## Brief:
Exact reproduction is required for all entries.
**** Given data ****
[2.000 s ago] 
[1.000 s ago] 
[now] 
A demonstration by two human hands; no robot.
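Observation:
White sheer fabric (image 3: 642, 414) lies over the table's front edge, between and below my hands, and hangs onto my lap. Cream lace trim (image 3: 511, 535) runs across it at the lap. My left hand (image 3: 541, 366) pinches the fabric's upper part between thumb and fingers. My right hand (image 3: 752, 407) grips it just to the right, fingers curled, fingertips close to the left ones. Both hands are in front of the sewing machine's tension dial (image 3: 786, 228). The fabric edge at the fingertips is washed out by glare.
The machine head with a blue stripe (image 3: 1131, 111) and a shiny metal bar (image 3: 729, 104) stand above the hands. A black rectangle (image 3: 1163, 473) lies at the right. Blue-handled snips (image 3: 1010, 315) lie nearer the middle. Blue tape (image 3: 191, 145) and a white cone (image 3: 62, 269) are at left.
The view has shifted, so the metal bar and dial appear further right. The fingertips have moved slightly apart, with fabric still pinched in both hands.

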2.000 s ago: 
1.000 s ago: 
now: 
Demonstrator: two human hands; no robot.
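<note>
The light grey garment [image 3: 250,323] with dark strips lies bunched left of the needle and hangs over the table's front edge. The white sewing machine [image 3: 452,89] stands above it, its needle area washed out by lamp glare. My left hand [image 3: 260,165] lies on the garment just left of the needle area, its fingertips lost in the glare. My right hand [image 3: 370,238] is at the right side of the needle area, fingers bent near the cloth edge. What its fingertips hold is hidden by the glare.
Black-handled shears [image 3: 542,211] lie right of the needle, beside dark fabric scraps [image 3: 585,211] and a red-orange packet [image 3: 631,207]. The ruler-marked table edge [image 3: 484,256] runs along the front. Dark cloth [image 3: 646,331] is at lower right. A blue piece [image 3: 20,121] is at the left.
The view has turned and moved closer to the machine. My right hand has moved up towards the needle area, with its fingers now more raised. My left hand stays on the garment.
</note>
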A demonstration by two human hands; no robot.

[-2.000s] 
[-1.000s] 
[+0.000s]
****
## Solution to this exercise:
[2.000 s ago] 
[1.000 s ago] 
[now] 
A demonstration by two human hands; no robot.
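Observation:
White sheer fabric (image 3: 642, 414) lies over the table's front edge, between and below my hands, and hangs onto my lap. Cream lace trim (image 3: 511, 535) runs across it at the lap. My left hand (image 3: 541, 366) pinches the fabric's upper part between thumb and fingers. My right hand (image 3: 752, 407) grips it just to the right, fingers curled, fingertips close to the left ones. Both hands are in front of the sewing machine's tension dial (image 3: 786, 228). The fabric edge at the fingertips is washed out by glare.
The machine head with a blue stripe (image 3: 1131, 111) and a shiny metal bar (image 3: 729, 104) stand above the hands. A black rectangle (image 3: 1163, 473) lies at the right. Blue-handled snips (image 3: 1010, 315) lie nearer the middle. Blue tape (image 3: 191, 145) and a white cone (image 3: 62, 269) are at left.
The view has shifted, so the metal bar and dial appear further right. The fingertips have moved slightly apart, with fabric still pinched in both hands.
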
2.000 s ago: 
1.000 s ago: 
now: 
Demonstrator: two human hands; no robot.
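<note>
The light grey garment [image 3: 250,323] with dark strips lies bunched left of the needle and hangs over the table's front edge. The white sewing machine [image 3: 452,89] stands above it, its needle area washed out by lamp glare. My left hand [image 3: 260,165] lies on the garment just left of the needle area, its fingertips lost in the glare. My right hand [image 3: 370,238] is at the right side of the needle area, fingers bent near the cloth edge. What its fingertips hold is hidden by the glare.
Black-handled shears [image 3: 542,211] lie right of the needle, beside dark fabric scraps [image 3: 585,211] and a red-orange packet [image 3: 631,207]. The ruler-marked table edge [image 3: 484,256] runs along the front. Dark cloth [image 3: 646,331] is at lower right. A blue piece [image 3: 20,121] is at the left.
The view has turned and moved closer to the machine. My right hand has moved up towards the needle area, with its fingers now more raised. My left hand stays on the garment.
</note>
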A demonstration by two human hands; no robot.

[-2.000s] 
[-1.000s] 
[+0.000s]

There is nothing more to this exercise.